The specific share identification method allows investors to choose which investment is sold, which can be especially helpful when there are multiple lots purchased over time that each have a different cost basis, as advisors and their clients have the opportunity to identify exactly which shares to sell to get the best tax result. In the past, this strategy was implemented to maximize tax loss harvesting to minimize an individual's tax liability over time, although notably in today's world some advisors and clients are actually using it to ensure that long-term capital gains are harvested for those in the bottom tax brackets! Either way, though, specific share identification provided the planning opportunity, and in fact a popular feature of portfolio accounting and rebalancing software has been the ability to track and manage lot level accounting to optimize these decisions.
The rules for specific share identification were tightened up slightly in recent years, as 2008 legislation has been phasing in year by year that requires brokers and custodians to track the cost basis of newly purchased investments - so-called "covered securities" - and to report the results of sales to the IRS on a new Form 1099-B that provides information on not just the sales proceeds and sale date (as in the past), but also the cost basis, acquisition date, amount of the gain or loss, and character of the gain or loss (i.e., long-term or short-term). In addition, the new tracking rules effectively enforce the requirement that if advisors and their clients are going to use the specific share identification method, or otherwise want to set a favorable default method of accounting, it must be chosen by the time the sale occurs and the trade settles; otherwise, the lot selection is "locked in" and cannot be changed later.

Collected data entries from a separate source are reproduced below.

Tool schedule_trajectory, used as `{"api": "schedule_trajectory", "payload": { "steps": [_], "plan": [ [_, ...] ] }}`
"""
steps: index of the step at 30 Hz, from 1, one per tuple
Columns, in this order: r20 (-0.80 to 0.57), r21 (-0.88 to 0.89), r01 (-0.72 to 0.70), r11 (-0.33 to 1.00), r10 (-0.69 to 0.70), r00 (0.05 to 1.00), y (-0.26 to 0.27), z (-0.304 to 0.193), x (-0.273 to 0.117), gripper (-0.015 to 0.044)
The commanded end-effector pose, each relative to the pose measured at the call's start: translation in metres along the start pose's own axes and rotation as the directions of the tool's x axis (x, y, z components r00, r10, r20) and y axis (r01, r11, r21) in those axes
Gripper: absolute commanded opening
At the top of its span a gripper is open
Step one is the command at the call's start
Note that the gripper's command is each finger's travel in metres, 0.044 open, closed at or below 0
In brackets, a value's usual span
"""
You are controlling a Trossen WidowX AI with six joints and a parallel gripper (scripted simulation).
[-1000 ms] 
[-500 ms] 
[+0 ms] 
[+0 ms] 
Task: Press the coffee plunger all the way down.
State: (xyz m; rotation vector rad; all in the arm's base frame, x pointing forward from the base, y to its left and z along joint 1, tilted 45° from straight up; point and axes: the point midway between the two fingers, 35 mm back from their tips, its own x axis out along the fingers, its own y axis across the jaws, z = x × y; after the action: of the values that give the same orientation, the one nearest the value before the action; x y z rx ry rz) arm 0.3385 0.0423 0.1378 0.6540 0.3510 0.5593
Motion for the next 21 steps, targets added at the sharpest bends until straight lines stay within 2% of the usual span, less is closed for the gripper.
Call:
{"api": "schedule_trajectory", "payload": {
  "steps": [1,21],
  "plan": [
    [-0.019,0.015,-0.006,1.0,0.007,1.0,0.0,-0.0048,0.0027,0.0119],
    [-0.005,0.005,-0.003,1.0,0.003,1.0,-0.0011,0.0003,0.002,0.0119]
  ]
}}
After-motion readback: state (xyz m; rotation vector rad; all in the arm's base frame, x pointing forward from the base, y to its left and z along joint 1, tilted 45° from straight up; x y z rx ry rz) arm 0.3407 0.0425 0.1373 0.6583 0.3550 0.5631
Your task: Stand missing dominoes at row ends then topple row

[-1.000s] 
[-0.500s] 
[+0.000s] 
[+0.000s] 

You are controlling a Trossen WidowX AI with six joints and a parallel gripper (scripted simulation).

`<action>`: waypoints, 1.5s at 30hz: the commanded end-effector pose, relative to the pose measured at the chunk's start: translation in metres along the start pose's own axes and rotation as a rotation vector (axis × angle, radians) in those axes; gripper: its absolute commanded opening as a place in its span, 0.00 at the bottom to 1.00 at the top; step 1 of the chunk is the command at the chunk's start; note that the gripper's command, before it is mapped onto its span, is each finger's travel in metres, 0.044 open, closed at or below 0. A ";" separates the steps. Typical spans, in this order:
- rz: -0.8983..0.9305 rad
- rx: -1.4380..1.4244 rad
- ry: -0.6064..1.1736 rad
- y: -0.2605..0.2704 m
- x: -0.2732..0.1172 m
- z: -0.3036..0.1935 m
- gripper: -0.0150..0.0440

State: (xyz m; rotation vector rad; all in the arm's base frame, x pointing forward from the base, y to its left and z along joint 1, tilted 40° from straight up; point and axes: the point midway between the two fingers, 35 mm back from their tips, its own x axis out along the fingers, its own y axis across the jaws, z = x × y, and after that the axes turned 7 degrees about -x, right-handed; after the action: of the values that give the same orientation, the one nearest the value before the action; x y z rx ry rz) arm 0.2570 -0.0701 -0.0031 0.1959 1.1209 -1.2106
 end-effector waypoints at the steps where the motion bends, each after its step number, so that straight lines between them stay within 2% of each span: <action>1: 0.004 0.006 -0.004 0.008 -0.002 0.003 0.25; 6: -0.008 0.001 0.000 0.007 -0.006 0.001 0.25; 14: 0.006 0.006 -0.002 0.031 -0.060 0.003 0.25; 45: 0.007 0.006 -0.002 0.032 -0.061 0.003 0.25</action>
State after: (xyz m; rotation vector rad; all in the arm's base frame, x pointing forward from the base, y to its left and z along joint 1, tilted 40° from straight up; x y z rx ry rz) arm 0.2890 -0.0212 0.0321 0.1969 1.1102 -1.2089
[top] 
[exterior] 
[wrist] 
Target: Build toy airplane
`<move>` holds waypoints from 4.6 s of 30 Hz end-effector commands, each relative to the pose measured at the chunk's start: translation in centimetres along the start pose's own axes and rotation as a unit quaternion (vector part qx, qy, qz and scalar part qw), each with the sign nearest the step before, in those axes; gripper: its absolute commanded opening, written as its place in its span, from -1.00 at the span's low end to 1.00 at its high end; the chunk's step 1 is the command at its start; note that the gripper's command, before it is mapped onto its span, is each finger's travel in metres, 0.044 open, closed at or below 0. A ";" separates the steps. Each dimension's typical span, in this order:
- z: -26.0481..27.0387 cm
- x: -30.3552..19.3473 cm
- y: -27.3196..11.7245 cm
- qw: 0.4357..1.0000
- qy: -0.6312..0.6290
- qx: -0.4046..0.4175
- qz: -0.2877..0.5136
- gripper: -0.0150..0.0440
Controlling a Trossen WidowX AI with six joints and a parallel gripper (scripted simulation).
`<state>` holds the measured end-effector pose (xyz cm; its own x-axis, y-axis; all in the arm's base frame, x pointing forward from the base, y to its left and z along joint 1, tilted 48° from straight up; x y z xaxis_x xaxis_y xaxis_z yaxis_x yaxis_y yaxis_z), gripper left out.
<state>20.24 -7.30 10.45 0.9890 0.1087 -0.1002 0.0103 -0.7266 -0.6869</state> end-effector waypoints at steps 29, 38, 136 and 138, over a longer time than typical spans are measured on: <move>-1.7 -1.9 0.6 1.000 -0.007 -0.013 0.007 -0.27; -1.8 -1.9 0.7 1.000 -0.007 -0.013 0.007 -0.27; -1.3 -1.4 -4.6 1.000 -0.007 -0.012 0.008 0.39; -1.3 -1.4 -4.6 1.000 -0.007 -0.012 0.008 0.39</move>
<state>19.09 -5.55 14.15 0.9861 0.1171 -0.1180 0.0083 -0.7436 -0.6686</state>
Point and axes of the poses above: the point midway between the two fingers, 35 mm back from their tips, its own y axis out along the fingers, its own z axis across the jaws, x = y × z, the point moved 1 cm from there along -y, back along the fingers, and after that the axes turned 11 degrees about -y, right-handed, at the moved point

In a new potential blow to the planning strategy, though, the latest 2014 Budget Proposal from President Obama would eliminate lot level accounting and the specific share identification method altogether, requiring instead that covered securities all be reported using the average cost method once they are held long enough to be eligible for long-term capital gains. Although some of the details remain unclear - most notably, whether the rules would apply only for stocks, or for mutual funds and ETFs as well - the bottom line is that the opportunity to make tax-savvy decisions about individual investment lots being sold may soon cease to be a value proposition for advisors and the technology that supports them!